▶ _WHAT NEEDS TO BE DONE_: Set the data down again, exactly as it reads, but without the pictures.

(TASK DATA begins)

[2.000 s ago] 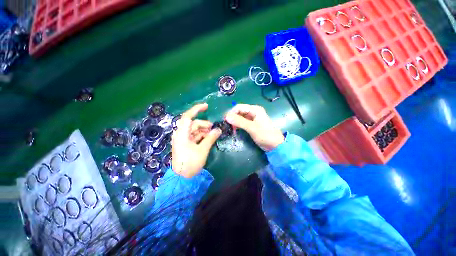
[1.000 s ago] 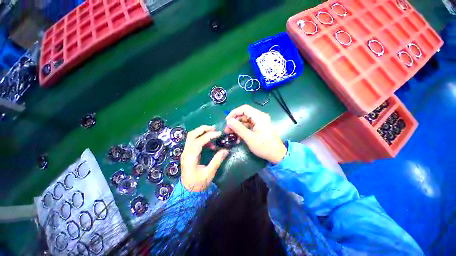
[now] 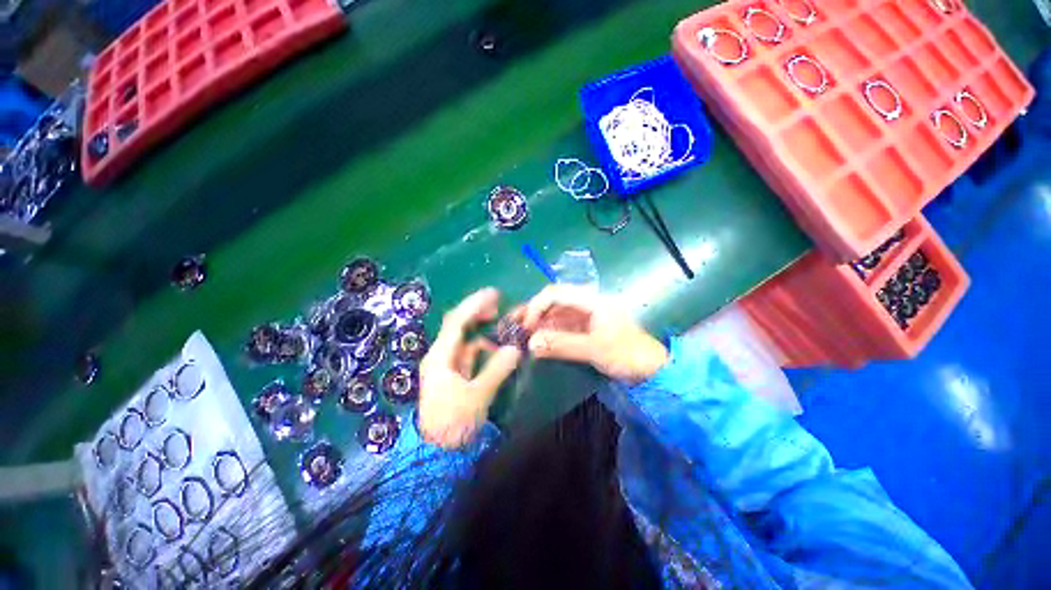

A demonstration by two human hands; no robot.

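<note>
My left hand point(image 3: 459, 375) and my right hand point(image 3: 594, 332) hold a small dark round unit point(image 3: 512, 332) between their fingertips, low in front of me. The fingers cover much of it. A bright-blue stick point(image 3: 538, 263) lies just beyond my right hand, beside a clear film scrap point(image 3: 575, 269). One round unit with a silver rim point(image 3: 507, 207) lies alone further out. A loose pile of similar round units point(image 3: 355, 328) lies left of my left hand.
White sheet with thin metal rings point(image 3: 248, 507) at left. Blue box of white rings point(image 3: 591, 110), loose white rings point(image 3: 581, 179), a black ring point(image 3: 607, 216) and black tweezers point(image 3: 665, 236) beyond my right hand. Coral compartment tray point(image 3: 795, 156) over a coral bin point(image 3: 795, 317) at right; another tray point(image 3: 219, 69) upper left.
The blue stick's length and the clear film beside it are now uncovered. My right hand sits slightly lower, its fingers closed round the unit's right side.
</note>
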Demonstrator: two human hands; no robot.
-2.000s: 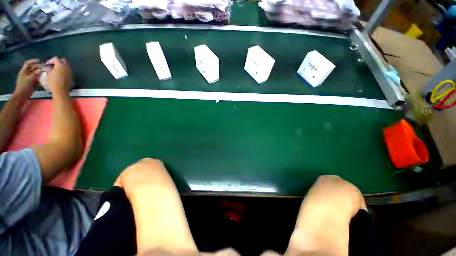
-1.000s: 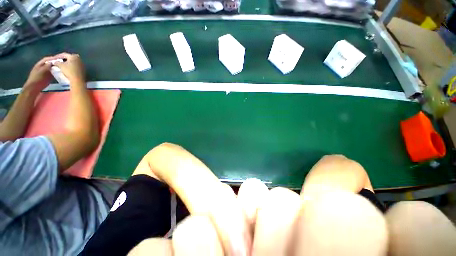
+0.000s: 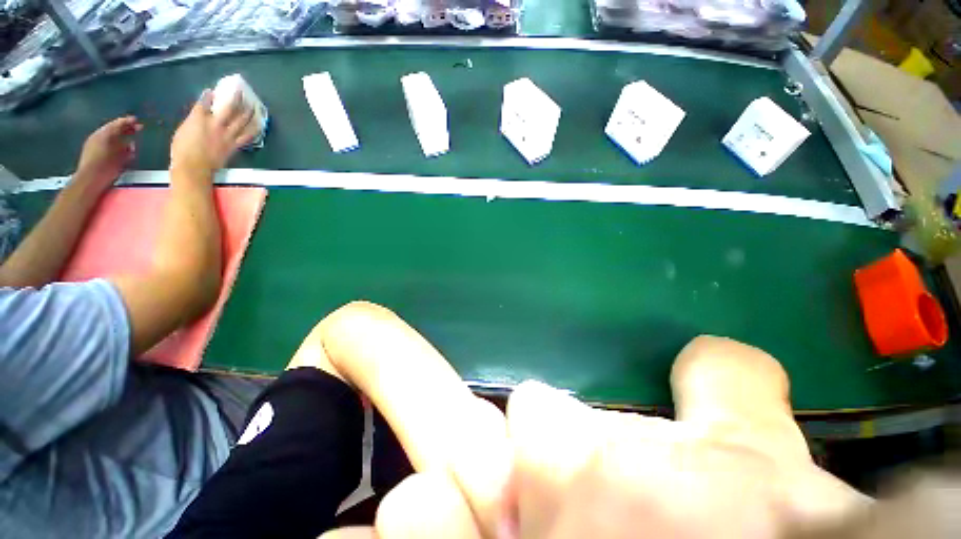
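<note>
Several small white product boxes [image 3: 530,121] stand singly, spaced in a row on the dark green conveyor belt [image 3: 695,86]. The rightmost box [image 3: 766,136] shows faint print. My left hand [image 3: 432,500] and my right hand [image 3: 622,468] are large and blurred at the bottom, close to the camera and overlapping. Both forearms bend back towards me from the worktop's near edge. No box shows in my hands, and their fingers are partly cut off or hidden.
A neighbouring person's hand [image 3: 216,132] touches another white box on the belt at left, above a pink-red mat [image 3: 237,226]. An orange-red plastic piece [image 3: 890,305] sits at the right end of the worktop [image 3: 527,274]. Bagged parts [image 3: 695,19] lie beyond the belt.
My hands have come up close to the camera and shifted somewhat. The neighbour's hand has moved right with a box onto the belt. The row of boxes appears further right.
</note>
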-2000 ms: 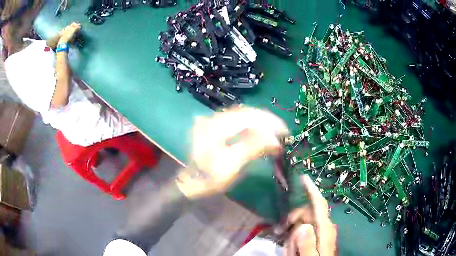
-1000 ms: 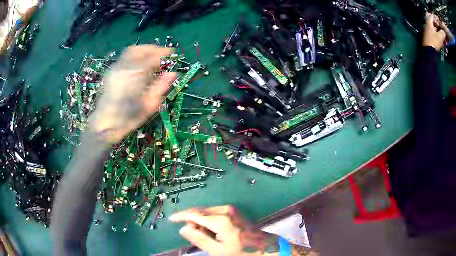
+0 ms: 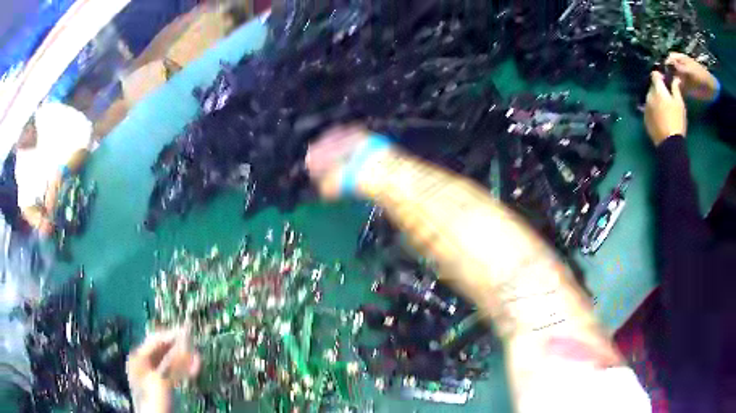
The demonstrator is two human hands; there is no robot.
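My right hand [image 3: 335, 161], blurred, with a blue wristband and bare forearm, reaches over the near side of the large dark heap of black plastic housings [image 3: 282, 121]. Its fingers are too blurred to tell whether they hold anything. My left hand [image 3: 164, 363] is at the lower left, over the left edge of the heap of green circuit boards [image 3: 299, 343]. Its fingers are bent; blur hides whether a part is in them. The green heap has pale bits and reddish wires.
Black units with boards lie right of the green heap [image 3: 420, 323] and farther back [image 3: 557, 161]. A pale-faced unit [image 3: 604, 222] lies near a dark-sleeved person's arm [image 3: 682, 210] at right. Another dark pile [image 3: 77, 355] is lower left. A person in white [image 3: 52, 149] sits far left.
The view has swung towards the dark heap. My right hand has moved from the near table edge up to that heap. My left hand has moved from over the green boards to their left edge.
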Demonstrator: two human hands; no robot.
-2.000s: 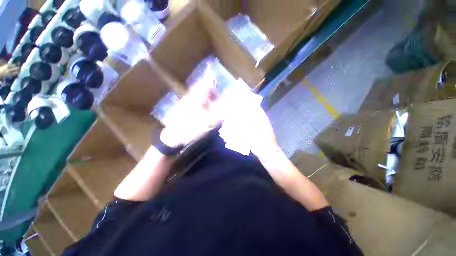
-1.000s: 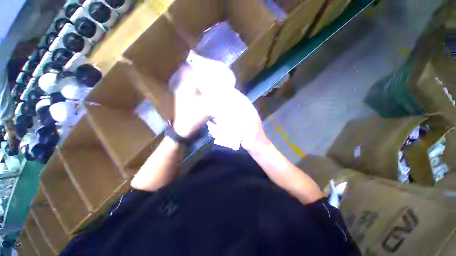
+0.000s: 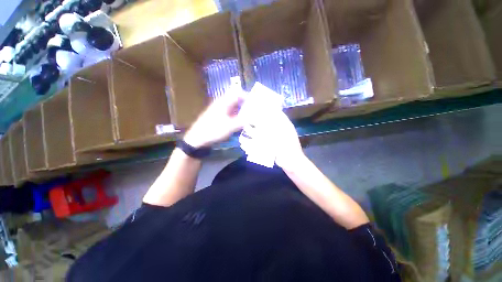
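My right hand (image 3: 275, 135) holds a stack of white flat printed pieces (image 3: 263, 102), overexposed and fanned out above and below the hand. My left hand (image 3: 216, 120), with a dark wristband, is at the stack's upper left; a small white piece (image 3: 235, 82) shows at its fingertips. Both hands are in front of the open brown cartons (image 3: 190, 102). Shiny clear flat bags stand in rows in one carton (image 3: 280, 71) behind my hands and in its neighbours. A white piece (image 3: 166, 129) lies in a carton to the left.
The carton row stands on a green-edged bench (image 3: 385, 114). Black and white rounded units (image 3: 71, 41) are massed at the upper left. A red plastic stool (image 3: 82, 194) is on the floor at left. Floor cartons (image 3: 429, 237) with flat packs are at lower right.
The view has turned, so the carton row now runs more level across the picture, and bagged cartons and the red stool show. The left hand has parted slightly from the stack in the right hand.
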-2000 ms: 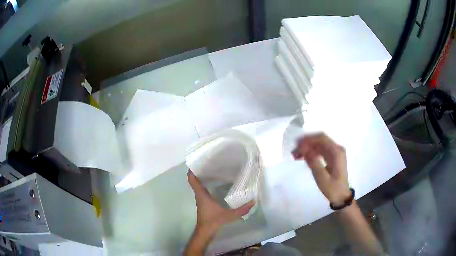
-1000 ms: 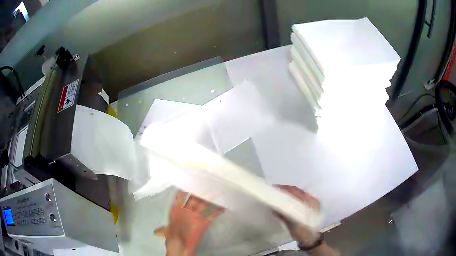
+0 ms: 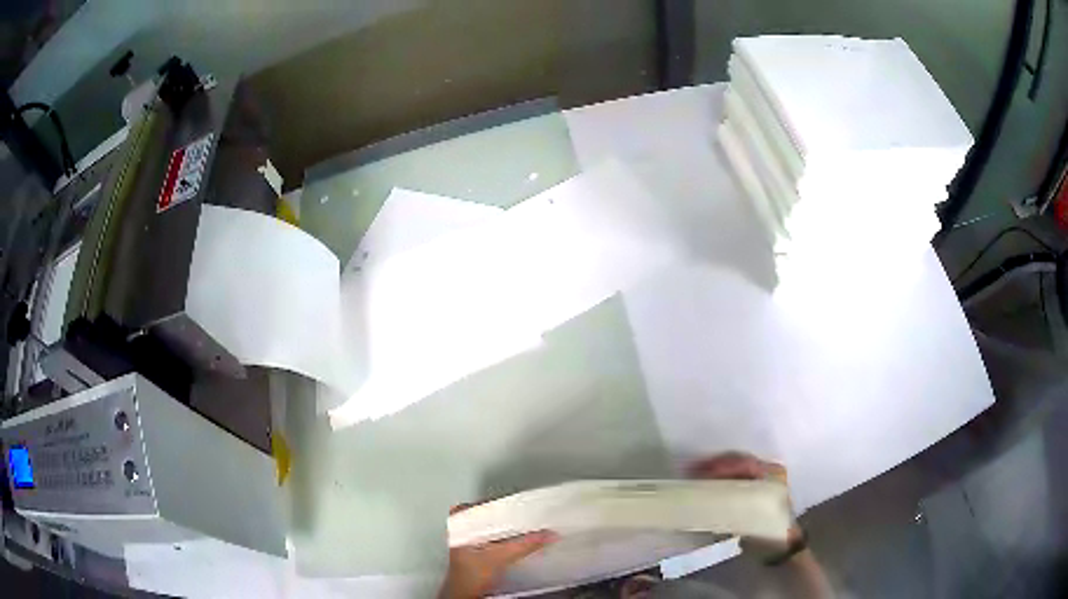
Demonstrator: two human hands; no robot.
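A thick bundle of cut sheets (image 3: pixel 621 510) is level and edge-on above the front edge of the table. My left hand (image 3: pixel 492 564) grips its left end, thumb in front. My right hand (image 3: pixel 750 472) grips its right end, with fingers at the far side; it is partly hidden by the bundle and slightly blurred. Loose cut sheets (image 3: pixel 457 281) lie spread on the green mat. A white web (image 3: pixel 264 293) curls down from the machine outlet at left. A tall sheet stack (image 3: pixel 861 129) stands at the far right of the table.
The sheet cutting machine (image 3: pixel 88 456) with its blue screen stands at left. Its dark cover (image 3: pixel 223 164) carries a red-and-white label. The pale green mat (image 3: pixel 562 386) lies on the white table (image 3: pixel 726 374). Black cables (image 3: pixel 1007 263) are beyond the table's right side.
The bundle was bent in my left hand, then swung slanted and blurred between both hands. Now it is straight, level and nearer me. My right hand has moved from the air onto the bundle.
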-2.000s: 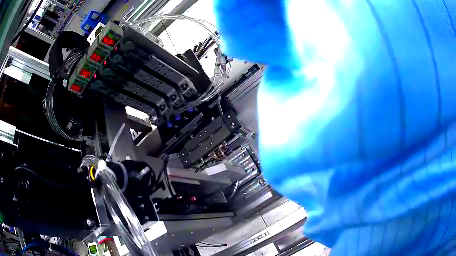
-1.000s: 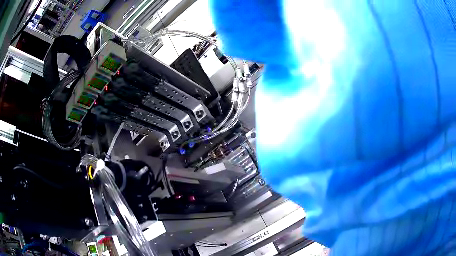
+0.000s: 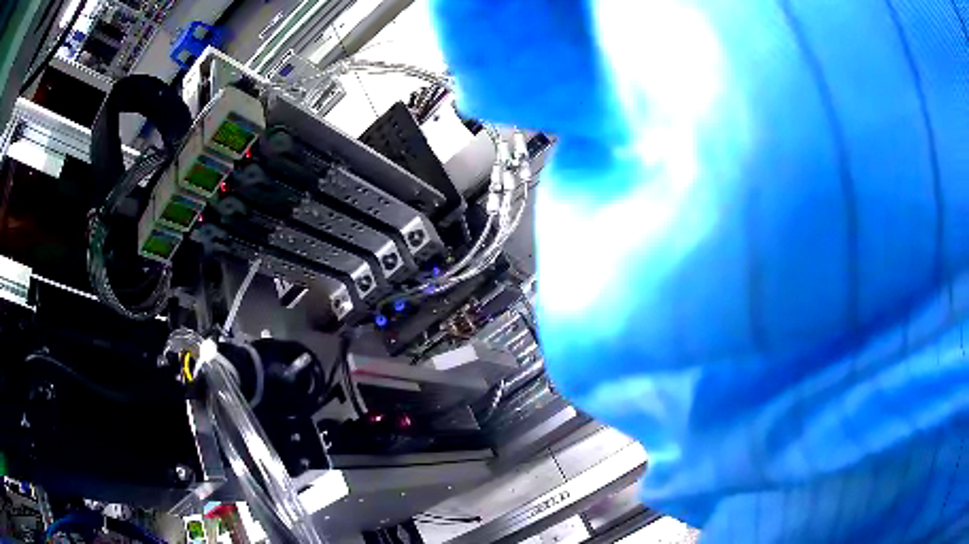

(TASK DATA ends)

▶ _FINAL ANSWER_:
[2.000 s ago] 
[1.000 s ago] 
[now] 

A demonstration by two human hands; no robot.

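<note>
My left hand point(image 3: 459, 375) and my right hand point(image 3: 594, 332) hold a small dark round unit point(image 3: 512, 332) between their fingertips, low in front of me. The fingers cover much of it. A bright-blue stick point(image 3: 538, 263) lies just beyond my right hand, beside a clear film scrap point(image 3: 575, 269). One round unit with a silver rim point(image 3: 507, 207) lies alone further out. A loose pile of similar round units point(image 3: 355, 328) lies left of my left hand.
White sheet with thin metal rings point(image 3: 248, 507) at left. Blue box of white rings point(image 3: 591, 110), loose white rings point(image 3: 581, 179), a black ring point(image 3: 607, 216) and black tweezers point(image 3: 665, 236) beyond my right hand. Coral compartment tray point(image 3: 795, 156) over a coral bin point(image 3: 795, 317) at right; another tray point(image 3: 219, 69) upper left.
The blue stick's length and the clear film beside it are now uncovered. My right hand sits slightly lower, its fingers closed round the unit's right side.
</note>
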Demonstrator: two human hands; no robot.
-2.000s: 
-1.000s: 
+0.000s: 
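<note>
Several small white product boxes [image 3: 530,121] stand singly, spaced in a row on the dark green conveyor belt [image 3: 695,86]. The rightmost box [image 3: 766,136] shows faint print. My left hand [image 3: 432,500] and my right hand [image 3: 622,468] are large and blurred at the bottom, close to the camera and overlapping. Both forearms bend back towards me from the worktop's near edge. No box shows in my hands, and their fingers are partly cut off or hidden.
A neighbouring person's hand [image 3: 216,132] touches another white box on the belt at left, above a pink-red mat [image 3: 237,226]. An orange-red plastic piece [image 3: 890,305] sits at the right end of the worktop [image 3: 527,274]. Bagged parts [image 3: 695,19] lie beyond the belt.
My hands have come up close to the camera and shifted somewhat. The neighbour's hand has moved right with a box onto the belt. The row of boxes appears further right.
</note>
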-2000 ms: 
-1000 ms: 
+0 ms: 
The demonstrator is two human hands; there is no robot.
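My right hand [image 3: 335, 161], blurred, with a blue wristband and bare forearm, reaches over the near side of the large dark heap of black plastic housings [image 3: 282, 121]. Its fingers are too blurred to tell whether they hold anything. My left hand [image 3: 164, 363] is at the lower left, over the left edge of the heap of green circuit boards [image 3: 299, 343]. Its fingers are bent; blur hides whether a part is in them. The green heap has pale bits and reddish wires.
Black units with boards lie right of the green heap [image 3: 420, 323] and farther back [image 3: 557, 161]. A pale-faced unit [image 3: 604, 222] lies near a dark-sleeved person's arm [image 3: 682, 210] at right. Another dark pile [image 3: 77, 355] is lower left. A person in white [image 3: 52, 149] sits far left.
The view has swung towards the dark heap. My right hand has moved from the near table edge up to that heap. My left hand has moved from over the green boards to their left edge.
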Demonstrator: two human hands; no robot.
-2.000s: 
-1.000s: 
+0.000s: 
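My right hand (image 3: 275, 135) holds a stack of white flat printed pieces (image 3: 263, 102), overexposed and fanned out above and below the hand. My left hand (image 3: 216, 120), with a dark wristband, is at the stack's upper left; a small white piece (image 3: 235, 82) shows at its fingertips. Both hands are in front of the open brown cartons (image 3: 190, 102). Shiny clear flat bags stand in rows in one carton (image 3: 280, 71) behind my hands and in its neighbours. A white piece (image 3: 166, 129) lies in a carton to the left.
The carton row stands on a green-edged bench (image 3: 385, 114). Black and white rounded units (image 3: 71, 41) are massed at the upper left. A red plastic stool (image 3: 82, 194) is on the floor at left. Floor cartons (image 3: 429, 237) with flat packs are at lower right.
The view has turned, so the carton row now runs more level across the picture, and bagged cartons and the red stool show. The left hand has parted slightly from the stack in the right hand.
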-2000 ms: 
-1000 ms: 
+0 ms: 
Demonstrator: two human hands; no robot.
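A thick bundle of cut sheets (image 3: pixel 621 510) is level and edge-on above the front edge of the table. My left hand (image 3: pixel 492 564) grips its left end, thumb in front. My right hand (image 3: pixel 750 472) grips its right end, with fingers at the far side; it is partly hidden by the bundle and slightly blurred. Loose cut sheets (image 3: pixel 457 281) lie spread on the green mat. A white web (image 3: pixel 264 293) curls down from the machine outlet at left. A tall sheet stack (image 3: pixel 861 129) stands at the far right of the table.
The sheet cutting machine (image 3: pixel 88 456) with its blue screen stands at left. Its dark cover (image 3: pixel 223 164) carries a red-and-white label. The pale green mat (image 3: pixel 562 386) lies on the white table (image 3: pixel 726 374). Black cables (image 3: pixel 1007 263) are beyond the table's right side.
The bundle was bent in my left hand, then swung slanted and blurred between both hands. Now it is straight, level and nearer me. My right hand has moved from the air onto the bundle.
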-2.000s: 
-1.000s: 
+0.000s: 

This output has been given in full.